(EXERCISE REQUIREMENTS) Without changing a character, output all of the records.
═══ ENTRIES SHOWN ═══
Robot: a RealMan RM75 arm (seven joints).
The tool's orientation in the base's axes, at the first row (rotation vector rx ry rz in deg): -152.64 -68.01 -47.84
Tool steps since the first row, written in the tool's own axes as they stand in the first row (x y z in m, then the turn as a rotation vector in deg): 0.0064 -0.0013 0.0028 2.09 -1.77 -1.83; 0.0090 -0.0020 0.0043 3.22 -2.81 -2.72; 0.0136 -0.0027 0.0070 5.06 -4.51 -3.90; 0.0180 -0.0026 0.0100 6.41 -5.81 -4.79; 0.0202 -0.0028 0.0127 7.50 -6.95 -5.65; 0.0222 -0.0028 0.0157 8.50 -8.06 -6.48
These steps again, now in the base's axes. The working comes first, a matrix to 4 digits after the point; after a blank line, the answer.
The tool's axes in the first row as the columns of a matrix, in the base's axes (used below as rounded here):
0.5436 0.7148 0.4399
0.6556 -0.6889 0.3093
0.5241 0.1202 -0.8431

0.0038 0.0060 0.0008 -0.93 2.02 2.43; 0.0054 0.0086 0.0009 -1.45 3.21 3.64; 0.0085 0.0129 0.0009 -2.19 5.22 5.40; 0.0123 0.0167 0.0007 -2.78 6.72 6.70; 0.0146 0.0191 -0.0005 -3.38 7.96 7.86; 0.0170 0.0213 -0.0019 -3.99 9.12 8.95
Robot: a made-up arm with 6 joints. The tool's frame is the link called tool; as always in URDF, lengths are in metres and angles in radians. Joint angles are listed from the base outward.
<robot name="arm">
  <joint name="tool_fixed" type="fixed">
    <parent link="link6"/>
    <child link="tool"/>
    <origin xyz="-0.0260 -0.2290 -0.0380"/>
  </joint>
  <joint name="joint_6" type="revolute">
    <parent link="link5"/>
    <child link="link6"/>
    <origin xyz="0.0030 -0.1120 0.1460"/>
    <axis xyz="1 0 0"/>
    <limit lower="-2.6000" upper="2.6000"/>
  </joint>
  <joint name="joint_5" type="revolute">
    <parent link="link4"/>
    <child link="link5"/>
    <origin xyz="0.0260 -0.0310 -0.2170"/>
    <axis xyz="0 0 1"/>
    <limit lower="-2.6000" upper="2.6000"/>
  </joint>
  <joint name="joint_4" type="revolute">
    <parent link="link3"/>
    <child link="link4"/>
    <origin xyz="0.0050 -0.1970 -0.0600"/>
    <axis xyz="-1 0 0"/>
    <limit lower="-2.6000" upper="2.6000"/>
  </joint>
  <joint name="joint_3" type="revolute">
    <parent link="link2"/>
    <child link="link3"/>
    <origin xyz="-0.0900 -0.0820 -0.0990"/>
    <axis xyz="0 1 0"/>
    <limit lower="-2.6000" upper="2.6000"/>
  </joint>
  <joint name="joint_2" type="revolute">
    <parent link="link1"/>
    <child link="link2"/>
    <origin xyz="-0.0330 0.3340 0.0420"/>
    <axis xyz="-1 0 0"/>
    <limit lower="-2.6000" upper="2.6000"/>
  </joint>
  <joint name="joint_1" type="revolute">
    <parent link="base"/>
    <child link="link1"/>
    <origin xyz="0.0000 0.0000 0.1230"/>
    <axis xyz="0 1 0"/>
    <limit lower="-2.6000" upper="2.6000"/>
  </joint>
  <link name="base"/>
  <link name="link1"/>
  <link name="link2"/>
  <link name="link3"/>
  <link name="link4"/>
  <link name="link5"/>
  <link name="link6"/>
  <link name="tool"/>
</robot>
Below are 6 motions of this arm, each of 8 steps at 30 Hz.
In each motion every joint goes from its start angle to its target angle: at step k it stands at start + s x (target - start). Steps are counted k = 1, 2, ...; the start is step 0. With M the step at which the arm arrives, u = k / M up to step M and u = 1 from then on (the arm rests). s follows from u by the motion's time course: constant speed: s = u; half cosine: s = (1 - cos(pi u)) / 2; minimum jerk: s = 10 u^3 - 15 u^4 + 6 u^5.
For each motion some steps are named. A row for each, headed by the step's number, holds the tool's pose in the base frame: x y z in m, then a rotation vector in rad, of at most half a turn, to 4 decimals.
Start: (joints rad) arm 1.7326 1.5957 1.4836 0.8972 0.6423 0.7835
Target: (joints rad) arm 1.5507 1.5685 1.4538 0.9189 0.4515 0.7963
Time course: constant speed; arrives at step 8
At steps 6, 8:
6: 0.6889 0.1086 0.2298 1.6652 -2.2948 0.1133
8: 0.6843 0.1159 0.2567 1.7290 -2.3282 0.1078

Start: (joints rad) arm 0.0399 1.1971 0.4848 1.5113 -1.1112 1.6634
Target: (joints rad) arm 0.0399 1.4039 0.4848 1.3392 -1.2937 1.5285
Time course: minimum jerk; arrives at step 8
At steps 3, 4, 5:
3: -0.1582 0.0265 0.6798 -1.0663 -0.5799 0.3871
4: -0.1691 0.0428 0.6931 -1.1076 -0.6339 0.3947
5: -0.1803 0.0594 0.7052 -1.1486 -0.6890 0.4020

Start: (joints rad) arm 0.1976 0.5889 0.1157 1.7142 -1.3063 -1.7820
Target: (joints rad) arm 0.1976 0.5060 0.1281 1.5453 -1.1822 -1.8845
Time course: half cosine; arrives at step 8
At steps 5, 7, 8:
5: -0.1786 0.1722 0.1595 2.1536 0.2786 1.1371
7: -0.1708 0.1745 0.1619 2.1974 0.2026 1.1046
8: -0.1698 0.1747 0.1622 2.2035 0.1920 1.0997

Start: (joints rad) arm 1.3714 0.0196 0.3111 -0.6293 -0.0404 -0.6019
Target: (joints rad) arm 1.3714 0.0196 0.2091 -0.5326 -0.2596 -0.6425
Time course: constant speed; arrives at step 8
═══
(RESPONSE AREA)
Robot: a RealMan RM75 arm (seven joints).
The tool's orientation in the base's axes, at the first row (rotation vector rx ry rz in deg): -152.64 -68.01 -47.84
Tool steps since the first row, written in the tool's own axes as they stand in the first row (x y z in m, then the turn as a rotation vector in deg): 0.0064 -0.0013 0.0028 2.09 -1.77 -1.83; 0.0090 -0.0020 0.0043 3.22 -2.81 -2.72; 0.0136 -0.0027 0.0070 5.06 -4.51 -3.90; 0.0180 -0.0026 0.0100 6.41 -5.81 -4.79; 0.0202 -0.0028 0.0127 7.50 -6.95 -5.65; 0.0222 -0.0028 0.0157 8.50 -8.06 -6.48
These steps again, now in the base's axes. The working comes first, a matrix to 4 digits after the point; after a blank line, the answer.
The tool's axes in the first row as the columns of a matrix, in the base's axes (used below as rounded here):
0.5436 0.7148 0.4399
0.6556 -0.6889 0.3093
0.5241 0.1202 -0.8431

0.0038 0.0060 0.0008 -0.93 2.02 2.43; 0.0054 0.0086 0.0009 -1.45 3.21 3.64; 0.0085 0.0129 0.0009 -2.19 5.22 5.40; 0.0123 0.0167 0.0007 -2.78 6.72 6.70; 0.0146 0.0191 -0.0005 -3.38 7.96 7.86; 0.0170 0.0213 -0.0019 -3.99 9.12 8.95
Robot: a made-up arm with 6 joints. The tool's frame is the link called tool; as always in URDF, lengths are in metres and angles in radians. Joint angles are listed from the base outward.
<robot name="arm">
  <joint name="tool_fixed" type="fixed">
    <parent link="link6"/>
    <child link="tool"/>
    <origin xyz="-0.0260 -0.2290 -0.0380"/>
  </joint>
  <joint name="joint_6" type="revolute">
    <parent link="link5"/>
    <child link="link6"/>
    <origin xyz="0.0030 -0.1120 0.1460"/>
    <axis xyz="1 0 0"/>
    <limit lower="-2.6000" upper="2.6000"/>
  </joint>
  <joint name="joint_5" type="revolute">
    <parent link="link4"/>
    <child link="link5"/>
    <origin xyz="0.0260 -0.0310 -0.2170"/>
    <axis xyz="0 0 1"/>
    <limit lower="-2.6000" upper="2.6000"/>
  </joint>
  <joint name="joint_4" type="revolute">
    <parent link="link3"/>
    <child link="link4"/>
    <origin xyz="0.0050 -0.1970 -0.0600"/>
    <axis xyz="-1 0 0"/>
    <limit lower="-2.6000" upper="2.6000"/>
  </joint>
  <joint name="joint_3" type="revolute">
    <parent link="link2"/>
    <child link="link3"/>
    <origin xyz="-0.0900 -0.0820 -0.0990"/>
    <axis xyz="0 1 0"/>
    <limit lower="-2.6000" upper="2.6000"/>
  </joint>
  <joint name="joint_2" type="revolute">
    <parent link="link1"/>
    <child link="link2"/>
    <origin xyz="-0.0330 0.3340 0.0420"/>
    <axis xyz="-1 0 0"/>
    <limit lower="-2.6000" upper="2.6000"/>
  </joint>
  <joint name="joint_1" type="revolute">
    <parent link="base"/>
    <child link="link1"/>
    <origin xyz="0.0000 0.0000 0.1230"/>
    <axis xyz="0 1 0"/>
    <limit lower="-2.6000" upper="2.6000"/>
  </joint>
  <link name="base"/>
  <link name="link1"/>
  <link name="link2"/>
  <link name="link3"/>
  <link name="link4"/>
  <link name="link5"/>
  <link name="link6"/>
  <link name="tool"/>
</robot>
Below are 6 motions of this arm, each of 8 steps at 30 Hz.
In each motion every joint goes from its start angle to its target angle: at step k it stands at start + s x (target - start). Steps are counted k = 1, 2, ...; the start is step 0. With M the step at which the arm arrives, u = k / M up to step M and u = 1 from then on (the arm rests). s follows from u by the motion's time course: constant speed: s = u; half cosine: s = (1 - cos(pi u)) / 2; minimum jerk: s = 10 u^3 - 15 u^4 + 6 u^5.
For each motion some steps are named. A row for each, headed by the step's number, holds the tool's pose in the base frame: x y z in m, then a rotation vector in rad, of at most half a turn, to 4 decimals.
Start: (joints rad) arm 1.7326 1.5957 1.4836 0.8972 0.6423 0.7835
Target: (joints rad) arm 1.5507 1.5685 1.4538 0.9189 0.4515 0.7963
Time course: constant speed; arrives at step 8
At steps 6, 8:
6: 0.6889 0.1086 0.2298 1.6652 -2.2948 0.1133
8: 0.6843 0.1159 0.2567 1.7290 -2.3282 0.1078

Start: (joints rad) arm 0.0399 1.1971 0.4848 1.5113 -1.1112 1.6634
Target: (joints rad) arm 0.0399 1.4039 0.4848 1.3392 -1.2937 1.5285
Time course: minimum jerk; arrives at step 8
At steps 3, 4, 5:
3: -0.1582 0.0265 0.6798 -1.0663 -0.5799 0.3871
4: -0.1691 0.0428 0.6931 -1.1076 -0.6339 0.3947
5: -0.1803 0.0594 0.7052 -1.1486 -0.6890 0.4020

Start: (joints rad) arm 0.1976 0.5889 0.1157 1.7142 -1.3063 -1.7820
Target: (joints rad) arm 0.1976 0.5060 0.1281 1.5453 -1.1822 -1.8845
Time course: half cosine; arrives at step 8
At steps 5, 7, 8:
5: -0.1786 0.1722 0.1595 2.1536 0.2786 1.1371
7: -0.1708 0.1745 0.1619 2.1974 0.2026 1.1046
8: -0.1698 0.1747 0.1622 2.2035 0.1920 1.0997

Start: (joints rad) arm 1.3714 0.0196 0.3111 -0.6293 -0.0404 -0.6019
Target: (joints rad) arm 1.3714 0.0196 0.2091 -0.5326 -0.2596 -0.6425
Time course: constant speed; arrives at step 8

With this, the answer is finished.